[Stored records]
....

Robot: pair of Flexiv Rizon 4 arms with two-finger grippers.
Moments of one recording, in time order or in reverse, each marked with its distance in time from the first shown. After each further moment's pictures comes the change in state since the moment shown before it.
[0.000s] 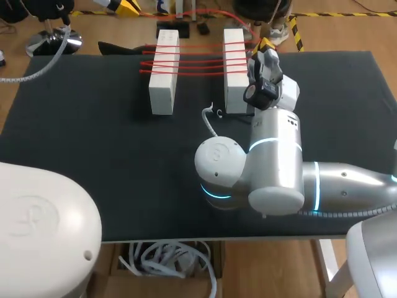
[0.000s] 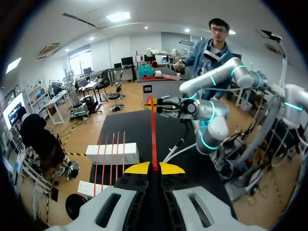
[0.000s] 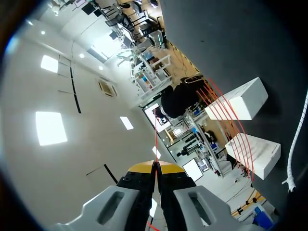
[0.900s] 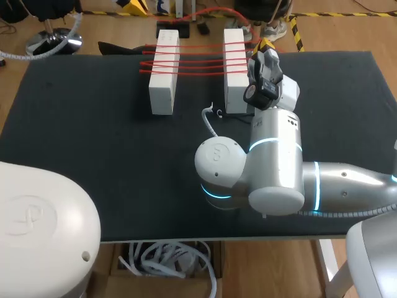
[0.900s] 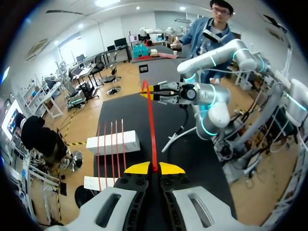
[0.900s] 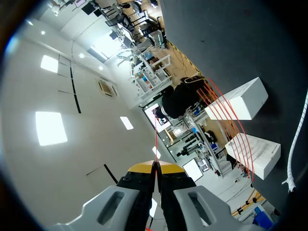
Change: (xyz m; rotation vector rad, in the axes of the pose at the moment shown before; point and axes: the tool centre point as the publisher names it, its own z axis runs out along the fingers) left arm 0.004 -0.014 0.013 -0.238 0.016 0.049; right arm 0.000 0.000 0.000 0.000 0.000 0.000
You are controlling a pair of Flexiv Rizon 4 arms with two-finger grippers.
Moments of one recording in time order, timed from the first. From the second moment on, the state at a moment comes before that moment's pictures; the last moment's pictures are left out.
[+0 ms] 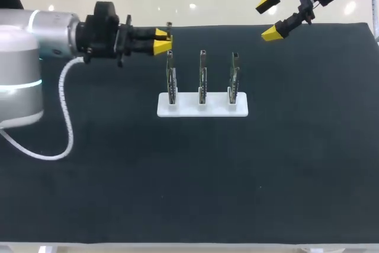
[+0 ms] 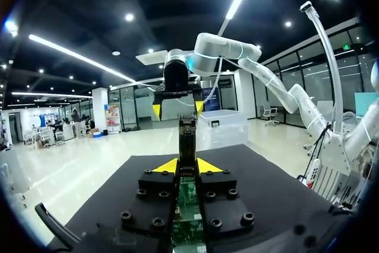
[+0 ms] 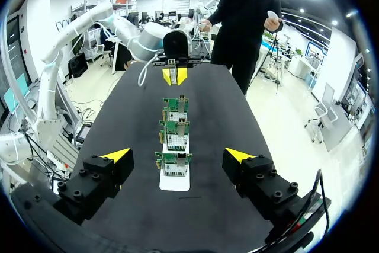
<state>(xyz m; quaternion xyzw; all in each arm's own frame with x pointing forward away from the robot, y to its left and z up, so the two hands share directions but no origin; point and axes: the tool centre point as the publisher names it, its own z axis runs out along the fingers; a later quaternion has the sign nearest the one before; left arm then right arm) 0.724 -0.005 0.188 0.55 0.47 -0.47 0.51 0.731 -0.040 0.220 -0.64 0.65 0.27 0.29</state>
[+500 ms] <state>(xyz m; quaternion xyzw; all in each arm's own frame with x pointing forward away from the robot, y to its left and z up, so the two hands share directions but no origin) 0.722 -0.030 0.193 0.53 0.48 -0.47 0.51 0.731 -0.040 0.220 -0.64 0.65 0.27 0.29</state>
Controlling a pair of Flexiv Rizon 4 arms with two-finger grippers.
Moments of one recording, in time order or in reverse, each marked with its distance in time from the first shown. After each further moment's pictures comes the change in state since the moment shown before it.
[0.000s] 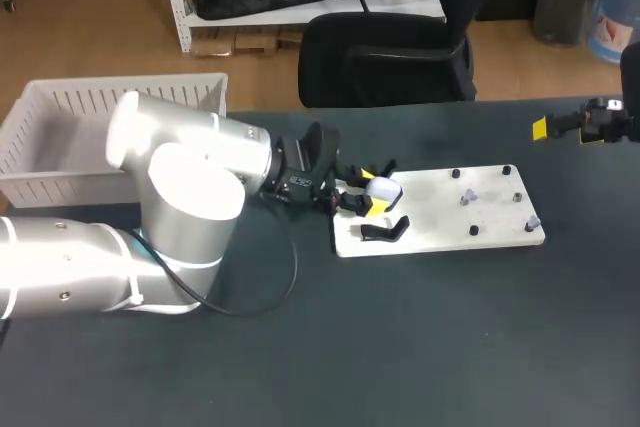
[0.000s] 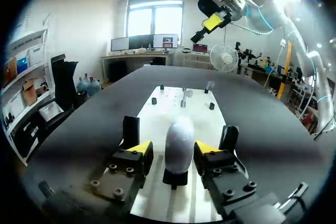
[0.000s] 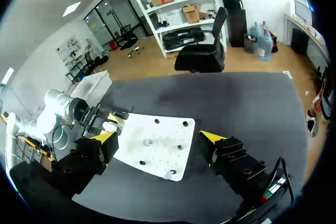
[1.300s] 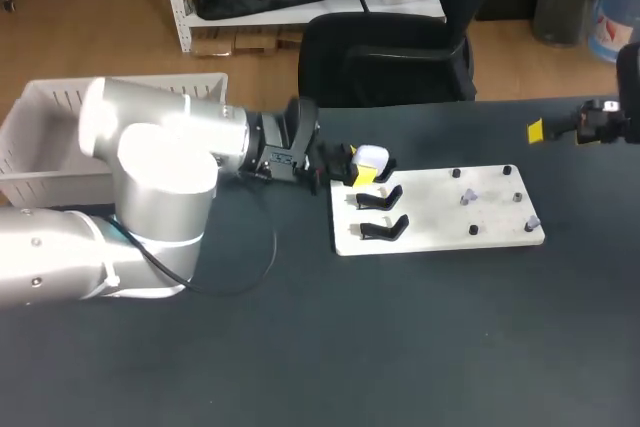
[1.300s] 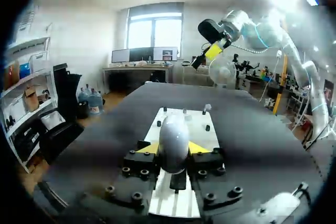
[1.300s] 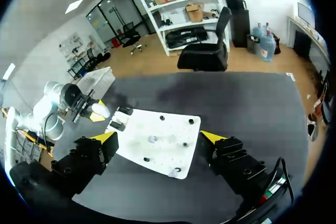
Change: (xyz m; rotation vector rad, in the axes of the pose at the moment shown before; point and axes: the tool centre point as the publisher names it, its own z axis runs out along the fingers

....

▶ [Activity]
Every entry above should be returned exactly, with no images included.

▶ [Answer to the problem]
Robot: pair of Flexiv Rizon 4 arms with two-finger grippers.
Moments of one recording, in time order or in reverse, each marked with its distance in time from the first shown. After each further moment's pictures comes the change in state since the moment shown before it.
[0.000s] 
[0.000s] 
[0.000s] 
[0.900s] 
[0.900s] 
[0.900s] 
Change: (xyz m; rotation vector rad, in the axes of the pose at the moment shown before; point and axes: the tool centre point as the publisher names it, its own z axis runs out along the fingers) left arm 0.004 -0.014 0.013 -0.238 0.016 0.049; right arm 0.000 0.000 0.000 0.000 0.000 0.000
You are controlling a pair of Flexiv Rizon 4 arms with two-finger grippers.
Moments of one recording in time order, timed from the first. From the second moment on, the state at a moment comes before that moment's pictures; the last moment's pictures are left out.
[+0 ms] 
[+0 ms] 
[+0 ms] 
<state>(xyz m; quaternion xyzw; all in each arm's own frame with x pointing forward away from the robot, y to its left and z up, so the two hands share directions but no origin; point and axes: the tool centre point as the publisher names it, its own z axis runs out along the fingers; a later quaternion has the sign nearest the one before; left arm then right arm) 0.724 -0.005 0.188 0.55 0.47 -0.47 0.51 0.731 -0.040 0.220 -0.64 0.65 0.27 0.29</state>
[+500 ms] <state>(xyz m; quaternion xyzw; all in each arm's own frame with x pointing forward away from the robot, y to its left and z up, so the two hands share directions but no origin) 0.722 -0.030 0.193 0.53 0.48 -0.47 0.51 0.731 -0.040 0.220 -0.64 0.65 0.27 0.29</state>
Controlling a pair of Flexiv Rizon 4 arms with two-finger grippers.
Moments of one recording, in time order or in reverse, each marked with its distance in time from the first shown. After each further moment's pictures comes the change in state since the moment shown before it.
[0.000s] 
[0.000s] 
[0.000s] 
[1.300s] 
[1.300s] 
[1.300s] 
Change: (xyz m; rotation vector rad, in the axes of the pose at the moment shown before; point and axes: the tool centre point as the publisher names it, its own z axis runs out along the fingers

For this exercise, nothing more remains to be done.